#### Data provided
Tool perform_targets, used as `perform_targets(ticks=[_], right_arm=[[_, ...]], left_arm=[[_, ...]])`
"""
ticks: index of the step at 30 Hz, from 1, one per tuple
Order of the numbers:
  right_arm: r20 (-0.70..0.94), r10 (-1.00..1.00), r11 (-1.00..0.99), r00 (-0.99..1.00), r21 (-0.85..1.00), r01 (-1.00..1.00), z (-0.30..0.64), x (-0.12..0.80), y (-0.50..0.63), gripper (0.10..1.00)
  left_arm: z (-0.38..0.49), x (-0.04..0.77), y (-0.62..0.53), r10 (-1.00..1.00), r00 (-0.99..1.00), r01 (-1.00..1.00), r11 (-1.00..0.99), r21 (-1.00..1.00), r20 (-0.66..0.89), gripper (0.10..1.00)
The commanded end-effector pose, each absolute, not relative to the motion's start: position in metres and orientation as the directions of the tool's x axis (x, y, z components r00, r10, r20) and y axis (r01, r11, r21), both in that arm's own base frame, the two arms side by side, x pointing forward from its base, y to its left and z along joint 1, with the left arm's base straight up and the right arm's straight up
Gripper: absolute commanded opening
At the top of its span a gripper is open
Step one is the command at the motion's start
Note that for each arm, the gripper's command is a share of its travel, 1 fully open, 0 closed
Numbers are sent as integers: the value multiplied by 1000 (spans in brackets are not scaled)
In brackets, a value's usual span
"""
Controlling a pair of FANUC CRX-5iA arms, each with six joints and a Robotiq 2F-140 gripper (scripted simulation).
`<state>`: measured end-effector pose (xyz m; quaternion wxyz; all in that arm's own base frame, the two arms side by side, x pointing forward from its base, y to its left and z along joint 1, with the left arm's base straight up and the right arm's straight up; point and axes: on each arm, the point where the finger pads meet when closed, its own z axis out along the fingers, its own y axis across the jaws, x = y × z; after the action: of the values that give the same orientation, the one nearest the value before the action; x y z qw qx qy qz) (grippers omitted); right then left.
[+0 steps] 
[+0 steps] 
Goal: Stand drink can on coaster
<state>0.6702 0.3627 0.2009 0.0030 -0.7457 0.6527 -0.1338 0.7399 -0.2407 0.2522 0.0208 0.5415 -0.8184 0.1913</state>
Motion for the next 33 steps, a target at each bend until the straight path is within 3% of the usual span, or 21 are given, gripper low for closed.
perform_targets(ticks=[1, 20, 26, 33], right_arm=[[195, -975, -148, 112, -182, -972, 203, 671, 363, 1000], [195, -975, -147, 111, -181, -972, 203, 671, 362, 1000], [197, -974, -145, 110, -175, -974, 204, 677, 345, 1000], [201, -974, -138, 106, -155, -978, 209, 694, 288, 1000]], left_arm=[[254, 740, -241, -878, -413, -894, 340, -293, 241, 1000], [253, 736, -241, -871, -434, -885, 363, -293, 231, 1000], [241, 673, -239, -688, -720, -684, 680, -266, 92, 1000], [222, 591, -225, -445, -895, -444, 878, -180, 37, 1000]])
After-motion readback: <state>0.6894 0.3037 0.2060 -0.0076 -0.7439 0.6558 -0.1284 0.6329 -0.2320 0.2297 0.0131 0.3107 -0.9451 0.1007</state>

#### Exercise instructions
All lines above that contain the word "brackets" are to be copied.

#### Completed task
Numbers are sent as integers: the value multiplied by 1000 (spans in brackets are not scaled)
In brackets, a value's usual span

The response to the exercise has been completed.